Provided information:
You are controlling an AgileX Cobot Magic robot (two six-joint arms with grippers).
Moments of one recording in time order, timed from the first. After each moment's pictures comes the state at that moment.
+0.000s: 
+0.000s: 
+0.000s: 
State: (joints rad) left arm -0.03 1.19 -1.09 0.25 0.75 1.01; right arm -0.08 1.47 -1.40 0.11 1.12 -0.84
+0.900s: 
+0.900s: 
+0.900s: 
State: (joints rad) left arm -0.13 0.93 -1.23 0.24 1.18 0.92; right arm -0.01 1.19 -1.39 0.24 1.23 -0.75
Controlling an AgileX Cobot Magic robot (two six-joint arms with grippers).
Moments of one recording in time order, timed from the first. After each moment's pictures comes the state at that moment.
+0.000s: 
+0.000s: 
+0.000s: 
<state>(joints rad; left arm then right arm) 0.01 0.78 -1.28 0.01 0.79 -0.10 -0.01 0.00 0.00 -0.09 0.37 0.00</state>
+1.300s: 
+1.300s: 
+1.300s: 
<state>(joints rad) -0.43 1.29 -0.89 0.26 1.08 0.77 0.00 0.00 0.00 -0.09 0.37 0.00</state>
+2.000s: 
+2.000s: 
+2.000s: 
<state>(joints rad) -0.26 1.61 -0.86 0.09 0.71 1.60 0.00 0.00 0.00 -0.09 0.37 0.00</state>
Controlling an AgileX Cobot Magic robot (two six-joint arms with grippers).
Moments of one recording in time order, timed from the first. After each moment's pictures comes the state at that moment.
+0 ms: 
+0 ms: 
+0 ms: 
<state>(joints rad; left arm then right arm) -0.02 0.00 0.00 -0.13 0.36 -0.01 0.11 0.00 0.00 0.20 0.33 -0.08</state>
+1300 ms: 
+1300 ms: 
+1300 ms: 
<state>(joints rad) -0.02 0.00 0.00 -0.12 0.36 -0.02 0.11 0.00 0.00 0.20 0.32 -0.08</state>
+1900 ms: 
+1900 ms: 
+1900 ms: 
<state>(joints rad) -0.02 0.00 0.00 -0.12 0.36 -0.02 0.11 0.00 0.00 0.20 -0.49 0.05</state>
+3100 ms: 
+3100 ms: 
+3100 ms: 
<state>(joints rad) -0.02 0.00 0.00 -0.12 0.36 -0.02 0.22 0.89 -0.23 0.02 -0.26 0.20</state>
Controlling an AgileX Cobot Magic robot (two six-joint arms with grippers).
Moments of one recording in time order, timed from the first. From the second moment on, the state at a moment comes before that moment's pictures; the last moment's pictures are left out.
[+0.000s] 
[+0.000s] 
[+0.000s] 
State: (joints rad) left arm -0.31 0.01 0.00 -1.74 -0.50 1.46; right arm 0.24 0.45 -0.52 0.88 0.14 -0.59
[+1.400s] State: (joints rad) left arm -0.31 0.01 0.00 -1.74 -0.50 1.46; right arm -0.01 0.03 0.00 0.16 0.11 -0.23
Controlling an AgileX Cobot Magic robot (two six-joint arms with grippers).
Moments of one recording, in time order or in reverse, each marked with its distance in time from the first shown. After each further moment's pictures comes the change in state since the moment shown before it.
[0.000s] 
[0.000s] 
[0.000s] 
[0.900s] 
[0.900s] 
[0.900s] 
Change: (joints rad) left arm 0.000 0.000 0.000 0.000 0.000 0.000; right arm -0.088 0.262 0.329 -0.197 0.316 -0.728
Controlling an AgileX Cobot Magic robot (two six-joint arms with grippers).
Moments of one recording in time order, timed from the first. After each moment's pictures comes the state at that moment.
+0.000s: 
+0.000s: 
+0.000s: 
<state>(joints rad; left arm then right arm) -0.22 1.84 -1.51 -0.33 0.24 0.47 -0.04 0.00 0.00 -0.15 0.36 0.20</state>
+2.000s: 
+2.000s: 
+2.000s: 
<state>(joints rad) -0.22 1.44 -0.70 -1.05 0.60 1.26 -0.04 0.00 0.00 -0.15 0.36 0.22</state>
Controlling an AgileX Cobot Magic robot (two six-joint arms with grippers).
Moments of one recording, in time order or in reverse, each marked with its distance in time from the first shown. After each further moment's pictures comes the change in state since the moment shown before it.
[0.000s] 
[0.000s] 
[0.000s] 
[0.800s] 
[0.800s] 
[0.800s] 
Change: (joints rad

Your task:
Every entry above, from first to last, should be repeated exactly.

Response for this exercise:
You are controlling an AgileX Cobot Magic robot (two six-joint arms with grippers).
Moments of one recording in time order, timed from the first. After each moment's pictures comes the state at that moment.
+0.000s: 
+0.000s: 
+0.000s: 
State: (joints rad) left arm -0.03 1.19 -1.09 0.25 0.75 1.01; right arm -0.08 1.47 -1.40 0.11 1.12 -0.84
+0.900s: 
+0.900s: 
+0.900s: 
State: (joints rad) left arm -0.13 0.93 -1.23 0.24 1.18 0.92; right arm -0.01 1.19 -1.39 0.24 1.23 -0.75
Controlling an AgileX Cobot Magic robot (two six-joint arms with grippers).
Moments of one recording in time order, timed from the first. After each moment's pictures comes the state at that moment.
+0.000s: 
+0.000s: 
+0.000s: 
<state>(joints rad; left arm then right arm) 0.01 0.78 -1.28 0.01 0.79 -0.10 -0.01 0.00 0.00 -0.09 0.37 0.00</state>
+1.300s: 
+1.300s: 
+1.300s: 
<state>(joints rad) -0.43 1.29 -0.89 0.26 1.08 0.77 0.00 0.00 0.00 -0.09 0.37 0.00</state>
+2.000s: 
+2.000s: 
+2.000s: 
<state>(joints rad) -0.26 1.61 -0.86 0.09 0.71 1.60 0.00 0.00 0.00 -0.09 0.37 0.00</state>
Controlling an AgileX Cobot Magic robot (two six-joint arms with grippers).
Moments of one recording in time order, timed from the first. After each moment's pictures comes the state at that moment.
+0 ms: 
+0 ms: 
+0 ms: 
<state>(joints rad; left arm then right arm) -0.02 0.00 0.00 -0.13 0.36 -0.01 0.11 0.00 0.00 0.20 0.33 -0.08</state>
+1300 ms: 
+1300 ms: 
+1300 ms: 
<state>(joints rad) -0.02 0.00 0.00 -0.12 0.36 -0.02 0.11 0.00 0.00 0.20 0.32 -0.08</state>
+1900 ms: 
+1900 ms: 
+1900 ms: 
<state>(joints rad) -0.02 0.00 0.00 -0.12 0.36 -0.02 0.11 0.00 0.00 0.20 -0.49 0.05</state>
+3100 ms: 
+3100 ms: 
+3100 ms: 
<state>(joints rad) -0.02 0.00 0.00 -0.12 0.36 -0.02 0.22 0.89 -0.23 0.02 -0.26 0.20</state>
Controlling an AgileX Cobot Magic robot (two six-joint arms with grippers).
Moments of one recording in time order, timed from the first. From the second moment on, the state at a moment comes before that moment's pictures; the last moment's pictures are left out.
[+0.000s] 
[+0.000s] 
[+0.000s] 
State: (joints rad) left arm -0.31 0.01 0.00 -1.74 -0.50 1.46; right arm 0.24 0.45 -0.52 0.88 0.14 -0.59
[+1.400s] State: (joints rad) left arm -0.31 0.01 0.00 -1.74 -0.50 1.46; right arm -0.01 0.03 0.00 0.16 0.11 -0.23
Controlling an AgileX Cobot Magic robot (two six-joint arms with grippers).
Moments of one recording, in time order or in reverse, each marked with its distance in time from the first shown. After each further moment's pictures comes the change in state since the moment shown before it.
[0.000s] 
[0.000s] 
[0.000s] 
[0.900s] 
[0.900s] 
[0.900s] 
Change: (joints rad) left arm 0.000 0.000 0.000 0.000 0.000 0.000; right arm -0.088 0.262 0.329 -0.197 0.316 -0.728
Controlling an AgileX Cobot Magic robot (two six-joint arms with grippers).
Moments of one recording in time order, timed from the first. After each moment's pictures comes the state at that moment.
+0.000s: 
+0.000s: 
+0.000s: 
<state>(joints rad; left arm then right arm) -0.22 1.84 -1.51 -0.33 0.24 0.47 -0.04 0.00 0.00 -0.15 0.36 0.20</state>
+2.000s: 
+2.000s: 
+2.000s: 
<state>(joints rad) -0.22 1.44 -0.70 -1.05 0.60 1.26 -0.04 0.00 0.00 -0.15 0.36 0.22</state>
Controlling an AgileX Cobot Magic robot (two six-joint arms with grippers).
Moments of one recording, in time order or in reverse, each marked with its distance in time from the first shown. After each further moment's pictures comes the change in state since the moment shown before it.
[0.000s] 
[0.000s] 
[0.000s] 
[0.800s] 
[0.800s] 
[0.800s] 
Change: (joints rad

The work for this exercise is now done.